One commenter allegedly named TheGreatEmu said:
I was about to make a similar comment, but the cost still doesn’t add up. I’m at a national lab with generally much higher overheads than most places, and a postdoc runs us $160k/year fully burdened. And of course the AI sure as h#ll can’t connect cables, turn knobs, solder, titrate, use a drill press, clean, chat with the machinist who doesn’t use email, sneaker net data out of the air-gapped lab, or understand napkin drawings over beer where all real science gets done. Or do anything useful with information that isn’t already present in the training data, and if you’re not pushing past existing knowledge boundaries, you’re not really doing science are you?
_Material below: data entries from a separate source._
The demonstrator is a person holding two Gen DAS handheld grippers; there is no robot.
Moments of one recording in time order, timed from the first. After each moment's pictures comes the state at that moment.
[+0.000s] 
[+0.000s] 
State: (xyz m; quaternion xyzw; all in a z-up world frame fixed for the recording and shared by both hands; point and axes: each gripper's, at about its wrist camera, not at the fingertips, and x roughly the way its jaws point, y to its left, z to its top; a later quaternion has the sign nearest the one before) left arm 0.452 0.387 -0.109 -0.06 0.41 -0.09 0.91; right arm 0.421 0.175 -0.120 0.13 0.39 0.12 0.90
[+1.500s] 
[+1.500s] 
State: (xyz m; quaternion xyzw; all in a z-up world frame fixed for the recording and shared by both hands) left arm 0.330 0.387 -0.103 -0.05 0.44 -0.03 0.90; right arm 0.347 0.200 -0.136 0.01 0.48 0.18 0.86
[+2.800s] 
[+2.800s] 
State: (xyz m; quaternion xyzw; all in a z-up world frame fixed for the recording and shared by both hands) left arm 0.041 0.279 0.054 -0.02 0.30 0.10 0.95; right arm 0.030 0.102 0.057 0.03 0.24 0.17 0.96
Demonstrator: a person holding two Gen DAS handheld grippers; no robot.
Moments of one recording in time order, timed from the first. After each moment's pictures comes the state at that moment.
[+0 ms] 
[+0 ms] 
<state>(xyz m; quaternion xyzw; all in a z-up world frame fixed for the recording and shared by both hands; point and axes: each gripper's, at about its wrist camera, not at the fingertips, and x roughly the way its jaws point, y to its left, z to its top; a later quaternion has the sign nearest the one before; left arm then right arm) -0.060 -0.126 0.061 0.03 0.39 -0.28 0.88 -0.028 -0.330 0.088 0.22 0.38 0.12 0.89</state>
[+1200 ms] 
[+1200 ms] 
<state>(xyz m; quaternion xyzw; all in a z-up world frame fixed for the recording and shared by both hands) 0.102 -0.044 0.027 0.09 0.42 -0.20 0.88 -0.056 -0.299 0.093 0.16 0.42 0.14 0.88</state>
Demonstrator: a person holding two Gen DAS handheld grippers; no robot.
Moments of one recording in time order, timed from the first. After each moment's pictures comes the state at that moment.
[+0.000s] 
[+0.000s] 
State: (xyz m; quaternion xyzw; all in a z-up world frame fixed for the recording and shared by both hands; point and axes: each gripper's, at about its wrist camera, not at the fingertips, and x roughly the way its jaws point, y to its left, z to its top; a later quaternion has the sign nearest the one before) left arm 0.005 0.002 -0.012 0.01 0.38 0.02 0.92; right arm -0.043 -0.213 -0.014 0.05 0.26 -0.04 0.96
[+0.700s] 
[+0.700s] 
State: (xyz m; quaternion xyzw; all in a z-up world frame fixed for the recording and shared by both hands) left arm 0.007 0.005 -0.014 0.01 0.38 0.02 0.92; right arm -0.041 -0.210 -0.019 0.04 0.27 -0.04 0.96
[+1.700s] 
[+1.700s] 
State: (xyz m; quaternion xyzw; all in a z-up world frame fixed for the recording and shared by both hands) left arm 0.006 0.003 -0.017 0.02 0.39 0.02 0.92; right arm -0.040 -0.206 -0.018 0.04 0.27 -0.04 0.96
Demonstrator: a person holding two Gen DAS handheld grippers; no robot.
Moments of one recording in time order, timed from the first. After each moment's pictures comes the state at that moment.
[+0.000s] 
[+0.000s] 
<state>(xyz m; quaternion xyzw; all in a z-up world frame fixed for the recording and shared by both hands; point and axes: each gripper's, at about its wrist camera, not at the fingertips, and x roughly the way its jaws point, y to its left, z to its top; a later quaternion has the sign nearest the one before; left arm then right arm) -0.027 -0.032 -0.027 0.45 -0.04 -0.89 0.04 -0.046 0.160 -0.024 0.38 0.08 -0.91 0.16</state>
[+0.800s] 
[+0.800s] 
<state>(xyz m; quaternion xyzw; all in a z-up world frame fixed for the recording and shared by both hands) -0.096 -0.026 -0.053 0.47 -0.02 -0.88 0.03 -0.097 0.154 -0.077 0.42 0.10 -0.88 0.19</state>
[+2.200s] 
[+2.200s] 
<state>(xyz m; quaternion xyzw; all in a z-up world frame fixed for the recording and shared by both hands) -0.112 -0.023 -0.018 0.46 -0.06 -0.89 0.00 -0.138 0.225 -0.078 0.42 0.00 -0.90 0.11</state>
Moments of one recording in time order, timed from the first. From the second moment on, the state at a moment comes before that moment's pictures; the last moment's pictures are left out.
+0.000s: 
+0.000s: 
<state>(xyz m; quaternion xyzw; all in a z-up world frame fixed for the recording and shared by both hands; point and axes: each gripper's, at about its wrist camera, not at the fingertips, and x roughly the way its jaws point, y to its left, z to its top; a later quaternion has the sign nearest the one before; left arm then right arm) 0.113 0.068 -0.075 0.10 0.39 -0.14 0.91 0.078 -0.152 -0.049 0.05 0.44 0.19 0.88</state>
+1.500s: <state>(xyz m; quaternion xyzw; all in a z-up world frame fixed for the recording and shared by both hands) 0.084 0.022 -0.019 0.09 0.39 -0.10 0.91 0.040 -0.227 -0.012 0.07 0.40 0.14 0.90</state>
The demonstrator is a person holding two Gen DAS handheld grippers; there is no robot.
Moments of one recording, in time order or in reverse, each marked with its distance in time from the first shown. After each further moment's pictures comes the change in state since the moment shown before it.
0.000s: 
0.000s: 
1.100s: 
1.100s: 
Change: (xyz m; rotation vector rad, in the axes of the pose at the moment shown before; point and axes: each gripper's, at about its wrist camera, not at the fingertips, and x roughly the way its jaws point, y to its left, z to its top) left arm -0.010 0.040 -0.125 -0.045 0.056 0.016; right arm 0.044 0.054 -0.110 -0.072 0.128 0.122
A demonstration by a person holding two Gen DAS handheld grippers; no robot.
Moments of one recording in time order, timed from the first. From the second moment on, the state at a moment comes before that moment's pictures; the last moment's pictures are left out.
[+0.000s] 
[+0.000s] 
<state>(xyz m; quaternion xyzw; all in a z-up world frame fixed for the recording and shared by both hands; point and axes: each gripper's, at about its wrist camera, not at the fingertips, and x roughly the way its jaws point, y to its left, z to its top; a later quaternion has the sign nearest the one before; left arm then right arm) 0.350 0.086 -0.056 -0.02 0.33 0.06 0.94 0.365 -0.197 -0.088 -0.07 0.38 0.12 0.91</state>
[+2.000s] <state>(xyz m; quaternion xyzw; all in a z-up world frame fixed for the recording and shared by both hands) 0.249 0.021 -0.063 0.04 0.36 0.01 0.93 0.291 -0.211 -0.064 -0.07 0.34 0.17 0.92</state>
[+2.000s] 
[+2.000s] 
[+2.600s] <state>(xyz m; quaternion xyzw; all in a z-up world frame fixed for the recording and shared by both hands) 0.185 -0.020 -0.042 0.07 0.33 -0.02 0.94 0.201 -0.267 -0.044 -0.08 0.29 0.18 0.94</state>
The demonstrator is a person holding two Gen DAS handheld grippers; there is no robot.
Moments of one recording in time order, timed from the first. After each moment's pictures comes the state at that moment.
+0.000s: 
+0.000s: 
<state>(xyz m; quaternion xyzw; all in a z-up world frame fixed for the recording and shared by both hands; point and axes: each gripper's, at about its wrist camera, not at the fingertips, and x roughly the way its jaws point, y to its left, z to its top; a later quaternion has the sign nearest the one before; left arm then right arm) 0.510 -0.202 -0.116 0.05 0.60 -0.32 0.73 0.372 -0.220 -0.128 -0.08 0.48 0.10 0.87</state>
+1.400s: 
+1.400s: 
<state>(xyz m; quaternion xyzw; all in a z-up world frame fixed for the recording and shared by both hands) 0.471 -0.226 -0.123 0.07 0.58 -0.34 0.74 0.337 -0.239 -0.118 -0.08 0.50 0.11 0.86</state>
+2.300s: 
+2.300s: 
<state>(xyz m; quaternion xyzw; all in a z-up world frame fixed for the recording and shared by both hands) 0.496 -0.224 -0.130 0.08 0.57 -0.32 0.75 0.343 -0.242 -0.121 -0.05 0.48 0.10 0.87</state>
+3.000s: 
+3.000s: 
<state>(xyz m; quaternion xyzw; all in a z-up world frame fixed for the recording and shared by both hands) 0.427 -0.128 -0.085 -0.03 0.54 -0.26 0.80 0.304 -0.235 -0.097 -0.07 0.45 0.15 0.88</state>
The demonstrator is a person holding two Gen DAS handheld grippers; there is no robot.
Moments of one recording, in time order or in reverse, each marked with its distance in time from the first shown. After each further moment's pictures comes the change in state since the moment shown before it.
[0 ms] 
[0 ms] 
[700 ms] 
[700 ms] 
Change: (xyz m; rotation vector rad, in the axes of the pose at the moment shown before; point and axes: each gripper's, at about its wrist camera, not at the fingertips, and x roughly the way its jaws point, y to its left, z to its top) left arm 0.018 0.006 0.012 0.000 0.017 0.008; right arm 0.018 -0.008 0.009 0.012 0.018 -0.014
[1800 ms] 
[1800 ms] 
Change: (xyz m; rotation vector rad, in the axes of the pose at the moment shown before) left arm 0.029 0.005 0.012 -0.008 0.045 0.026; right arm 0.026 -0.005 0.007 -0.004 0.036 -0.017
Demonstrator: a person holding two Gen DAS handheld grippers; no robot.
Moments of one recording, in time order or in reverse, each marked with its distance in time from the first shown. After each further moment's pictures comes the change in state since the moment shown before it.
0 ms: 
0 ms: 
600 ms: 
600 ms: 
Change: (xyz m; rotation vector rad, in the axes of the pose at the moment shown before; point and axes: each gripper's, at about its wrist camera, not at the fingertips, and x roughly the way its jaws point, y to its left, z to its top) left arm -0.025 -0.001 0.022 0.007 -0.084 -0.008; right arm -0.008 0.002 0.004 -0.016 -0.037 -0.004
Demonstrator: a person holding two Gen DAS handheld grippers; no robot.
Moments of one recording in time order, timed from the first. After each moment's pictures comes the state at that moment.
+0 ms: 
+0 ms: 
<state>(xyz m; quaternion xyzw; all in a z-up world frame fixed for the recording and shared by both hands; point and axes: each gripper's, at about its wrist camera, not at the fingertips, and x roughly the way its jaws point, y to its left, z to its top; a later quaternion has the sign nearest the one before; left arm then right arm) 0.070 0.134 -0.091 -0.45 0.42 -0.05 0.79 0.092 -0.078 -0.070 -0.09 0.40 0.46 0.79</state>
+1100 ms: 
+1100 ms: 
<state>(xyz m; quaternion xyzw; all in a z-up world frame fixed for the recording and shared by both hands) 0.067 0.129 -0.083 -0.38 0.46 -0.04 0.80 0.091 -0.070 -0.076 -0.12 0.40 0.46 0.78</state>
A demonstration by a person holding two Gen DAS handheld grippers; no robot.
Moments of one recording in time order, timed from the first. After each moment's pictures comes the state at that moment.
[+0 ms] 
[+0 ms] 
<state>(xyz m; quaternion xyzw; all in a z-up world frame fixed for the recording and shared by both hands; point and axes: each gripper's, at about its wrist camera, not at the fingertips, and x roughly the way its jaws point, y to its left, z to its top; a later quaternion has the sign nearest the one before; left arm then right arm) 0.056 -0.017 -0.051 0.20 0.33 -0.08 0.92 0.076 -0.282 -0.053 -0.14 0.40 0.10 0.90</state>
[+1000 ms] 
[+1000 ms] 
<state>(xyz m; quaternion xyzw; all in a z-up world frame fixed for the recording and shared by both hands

My hunch is that this is a PR or marketing play. Let’s face it. With Microsoft cutting off data center builds and Google floundering with cheese, the smart software revolution is muddling forward. The wins are targeted applications in quite specific domains. Yes, gentle reader, that’s why people pay for Chemical Abstracts online. The information is not on the public Internet. The American Chemical Society has information that the super capable AI outfits have not figured as something the non-computational, organic, or inorganic chemist will use from a somewhat volatile outfit. Get something wrong in a nuclear lab and smart software won’t be too helpful if it hallucinates.
Net net: Is everything marketing? At age 80, my answer is, “Absolutely.” Sam AI-Thinks in terms of trillions. Is $20 trillion the next pricing level?